Визг существа, желающего СКРУТИТЬ ГОЛОВУ, УБИТЬ, ударил по ушам, и Сэм, стиснув зубы, закричал в ответ, раздирая глотку изнутри. Вязкая кровь тела по шее, лицу, глазам - она была холодной, как растаявший лёд. Сэм больше не пытался её остановить, он лишь чувствовал, как её становится больше, как она заливает всё вокруг своей вязкостью, подобно смоле, и огонёк (ЯРЧАЙШИЙ СВЕТ) рос вместе с ней.
Вылетали стёкла, рушились стены, всё взлетало в воздух. Визг становился всё более отдалённым, крик в горле Сэма постепенно затих.

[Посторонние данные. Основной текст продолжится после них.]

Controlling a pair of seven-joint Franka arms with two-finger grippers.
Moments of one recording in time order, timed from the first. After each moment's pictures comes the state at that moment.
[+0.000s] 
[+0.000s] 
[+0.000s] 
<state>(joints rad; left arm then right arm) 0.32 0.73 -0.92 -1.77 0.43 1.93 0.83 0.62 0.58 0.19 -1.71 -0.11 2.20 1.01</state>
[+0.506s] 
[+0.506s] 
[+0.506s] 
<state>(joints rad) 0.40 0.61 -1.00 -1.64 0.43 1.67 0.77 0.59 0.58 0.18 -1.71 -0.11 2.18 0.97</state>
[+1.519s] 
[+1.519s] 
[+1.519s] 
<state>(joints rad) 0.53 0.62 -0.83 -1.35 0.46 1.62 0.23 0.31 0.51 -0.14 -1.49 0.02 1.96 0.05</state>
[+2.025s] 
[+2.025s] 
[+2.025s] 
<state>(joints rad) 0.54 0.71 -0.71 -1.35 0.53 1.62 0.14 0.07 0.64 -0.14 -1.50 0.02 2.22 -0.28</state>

Он лежал на полу мёртвым грузом и не шевелился, прислонив горячий лоб к холодному полу, что отрезвлял лучше любой пощёчины. И лишь краем угасающего сознания почувствовал, как чьи-то пальцы вплетаются в его волосы и медленно, словно задумчиво перебирают стекающие до плеч пряди.
- Теперь всё в порядке. Теперь всё хорошо. Смерти больше нет.
Лишь несколько слов - и Сэм утонул в лёгком забвении, которое больше не сопутствовали жёлтые глаза.
Он выжил. Огонёк сумел его спасти, - напоследок мелькнуло в его голове. - Он смог.